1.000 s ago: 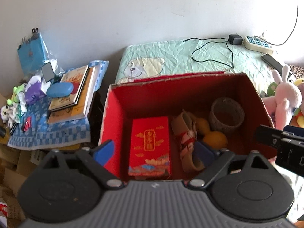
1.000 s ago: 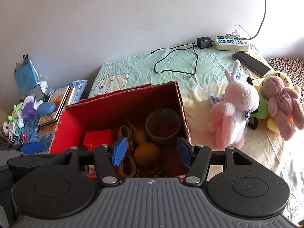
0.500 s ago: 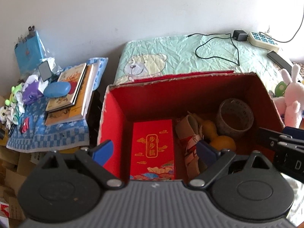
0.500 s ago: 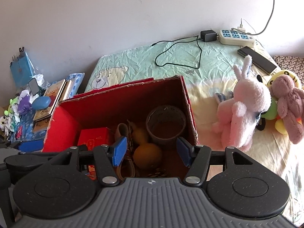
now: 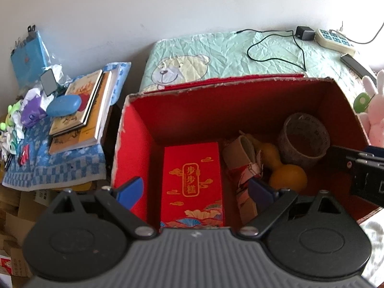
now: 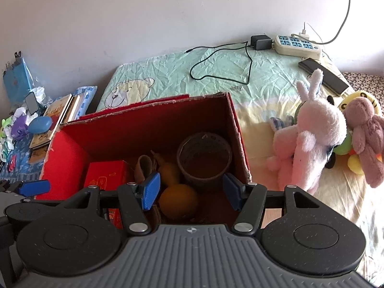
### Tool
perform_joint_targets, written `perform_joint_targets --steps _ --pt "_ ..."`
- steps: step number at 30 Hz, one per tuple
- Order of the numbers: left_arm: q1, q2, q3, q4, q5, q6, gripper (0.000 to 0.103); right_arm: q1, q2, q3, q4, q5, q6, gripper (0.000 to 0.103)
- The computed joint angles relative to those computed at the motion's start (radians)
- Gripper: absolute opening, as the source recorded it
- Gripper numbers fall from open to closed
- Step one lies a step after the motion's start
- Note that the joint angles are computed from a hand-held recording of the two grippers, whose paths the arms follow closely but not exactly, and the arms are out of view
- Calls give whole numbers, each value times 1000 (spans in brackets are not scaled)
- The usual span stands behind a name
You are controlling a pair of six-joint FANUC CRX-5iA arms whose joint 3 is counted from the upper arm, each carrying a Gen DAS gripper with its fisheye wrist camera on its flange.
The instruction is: Organize objects
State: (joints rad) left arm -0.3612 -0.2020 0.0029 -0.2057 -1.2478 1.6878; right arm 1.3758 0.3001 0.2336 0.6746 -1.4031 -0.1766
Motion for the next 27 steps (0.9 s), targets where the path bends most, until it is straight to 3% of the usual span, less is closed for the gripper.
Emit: perform_joint_targets --steps 27 --pt "13 4 -29 36 12 -7 94 -21 13 22 -68 4 46 63"
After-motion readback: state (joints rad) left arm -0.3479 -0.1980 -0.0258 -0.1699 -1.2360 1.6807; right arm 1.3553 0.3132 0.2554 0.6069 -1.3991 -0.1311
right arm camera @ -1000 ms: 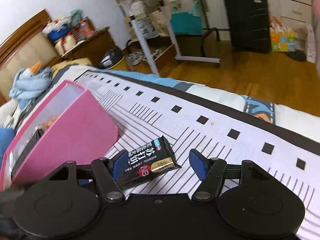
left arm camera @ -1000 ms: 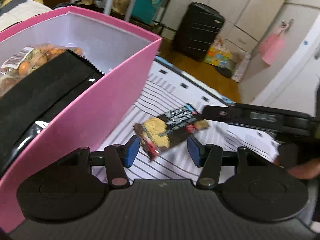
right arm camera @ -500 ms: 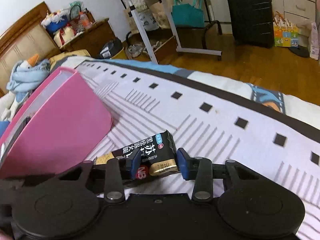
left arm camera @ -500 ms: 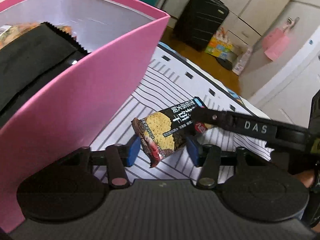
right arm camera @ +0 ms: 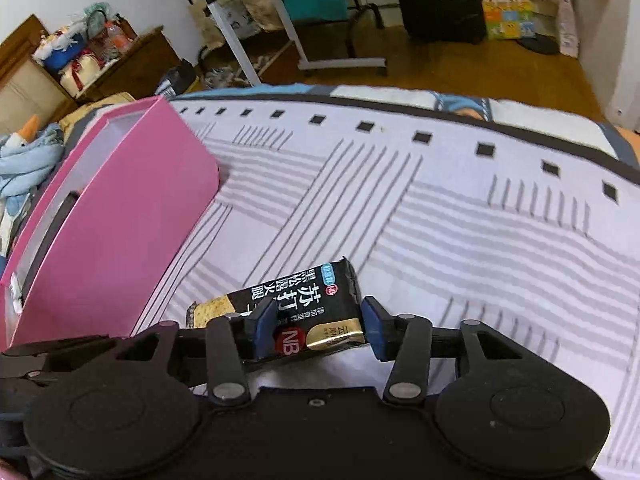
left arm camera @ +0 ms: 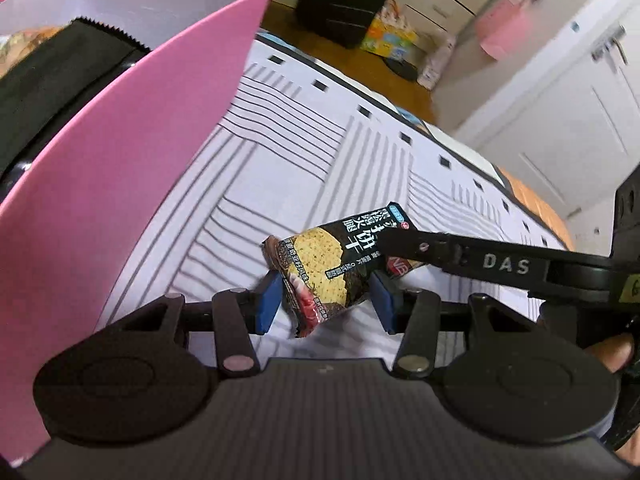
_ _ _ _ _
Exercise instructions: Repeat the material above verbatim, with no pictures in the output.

Solution:
1.000 s ago: 
1.000 s ago: 
0.500 s ago: 
0.500 s ago: 
now: 
now: 
### Tool
perform_joint_targets, written `perform_joint_targets --steps _ --pt "_ ..."`
- steps: step number at 30 Hz, one per tuple
- Order of the numbers: left_arm: q1, q2, q3, q4, q5, q6, gripper (0.000 to 0.103); right_arm: q1, q2, q3, q4, q5, q6, gripper (0.000 to 0.103)
- The computed joint angles relative to those computed at the motion's start (radians)
- Gripper: absolute opening, as the source recorded it
- Gripper numbers fall from open to closed
- Step one lies a step after the motion's start
- Note that the joint angles are computed from a hand-held recording of the two grippers, whose paths the arms follow closely but not exactly, and the arms are out of view
- Calls give whole numbers, each value times 1000 (spans in brackets are not scaled)
- The usual span stands behind a name
You are controlling a pair of six-joint FANUC CRX-5iA arms whose joint 3 is counted from the upper arm, each carrying a Gen DAS gripper with its fisheye wrist camera on its flange.
The instruction is: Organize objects
State: (joints rad) left arm -0.3612 -0.2020 0.0029 -0.2057 -1.2478 1.6878; right arm 1.3758 0.3001 0.2336 0.6746 -1.4031 -0.1766
Motion for the next 27 steps (0.9 s), targets where the path bends most, until it is straight to 3% of the usual span, less is closed for the gripper.
Emit: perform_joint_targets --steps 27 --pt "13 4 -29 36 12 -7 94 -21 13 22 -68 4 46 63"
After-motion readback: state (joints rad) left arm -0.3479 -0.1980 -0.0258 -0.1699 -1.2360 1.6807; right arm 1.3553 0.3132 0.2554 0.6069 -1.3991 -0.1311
right arm camera @ -1000 ms: 
left arm camera @ -1000 ms: 
right arm camera @ -500 ms: 
left arm camera @ -500 ms: 
right arm camera @ +0 ms: 
left arm camera @ +0 ms: 

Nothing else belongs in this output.